Teem by Eptura detailed Root Cause Analysis | April 11, 2024
S2 Google Calendar Service not Synchronizing
We are truly grateful for your continued support and loyalty. We value your feedback and appreciate your patience as we worked to resolve this incident.
Description:
Customers using the Google Calendar service experienced events that were not automatically synced. During this time, a workaround was provided to force a manual sync, updating the calendars.
Type of Event:
Functionality Issue
Services/Modules impacted:
Production/ Google Calendar Service
Timeline (Reported MST):
On the late afternoon of April 11th, 2024, at approximately 3:50pm, multiple customers reported an issue with their Google Calendar Service not automatically syncing calendar events. Customers were provided a temporary workaround to manually force sync their calendars. All customers were made aware of the Severity 2 incident via Teem Status Page. The investigation continued through April 19, 2024, when the CloudOps team identified the root cause of the issue. On April 22, 2024, at approximately 11:08am, all customers were notified via Status Page that the fix had been implemented and we moved into a monitoring phase. After continuous monitoring, no additional reports for Google Calendar Events and customers confirming that their Calendar events were syncing automatically, the Severity 2 incident was marked as resolved on April 29, 2024, at 10:23am.
Total Duration of Event:
17 days, 18 hours, 33 minutes
Root Cause:
We observed that the PgBouncer and PgBouncer_ro services will not run simultaneously on job managers. Due to the startup script, it is unclear which of the two services is running, and it seems that the "last to start wins" scenario occurs. In an instance restart, a different service could "win" and cause further inconsistency. We have also discovered that three of our Job Managers are running outdated code.
Remediation:
These services shared a unix socket directory.
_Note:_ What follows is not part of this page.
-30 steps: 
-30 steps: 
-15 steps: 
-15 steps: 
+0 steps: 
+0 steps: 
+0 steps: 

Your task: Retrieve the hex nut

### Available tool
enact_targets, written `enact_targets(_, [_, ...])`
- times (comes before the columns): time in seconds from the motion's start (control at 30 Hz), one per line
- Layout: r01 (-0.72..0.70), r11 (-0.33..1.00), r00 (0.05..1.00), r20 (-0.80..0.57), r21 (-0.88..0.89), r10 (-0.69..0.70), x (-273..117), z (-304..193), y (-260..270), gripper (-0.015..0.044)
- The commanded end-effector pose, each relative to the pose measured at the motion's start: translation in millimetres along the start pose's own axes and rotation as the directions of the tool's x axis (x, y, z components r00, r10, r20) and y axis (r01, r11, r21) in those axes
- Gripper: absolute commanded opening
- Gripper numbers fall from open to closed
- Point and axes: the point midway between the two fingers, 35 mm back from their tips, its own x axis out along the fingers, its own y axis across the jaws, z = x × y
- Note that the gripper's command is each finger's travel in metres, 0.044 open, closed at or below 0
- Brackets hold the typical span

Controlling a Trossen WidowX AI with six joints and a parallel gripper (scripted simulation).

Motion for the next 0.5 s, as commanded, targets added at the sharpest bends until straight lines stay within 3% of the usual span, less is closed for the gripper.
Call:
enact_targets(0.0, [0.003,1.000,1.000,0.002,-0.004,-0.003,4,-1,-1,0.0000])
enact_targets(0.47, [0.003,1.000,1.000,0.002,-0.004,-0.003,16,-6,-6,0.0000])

By providing different unix socket directories, the services both would run simultaneously and eliminate the inconsistency. This eliminated significant errors on the jobmanagers
Preventative Action:
Our team is dedicated to continuously improving the Google Calendar Service by enhancing our current processes and implementing robust monitoring systems. We appreciate your patience and cooperation during this disruption.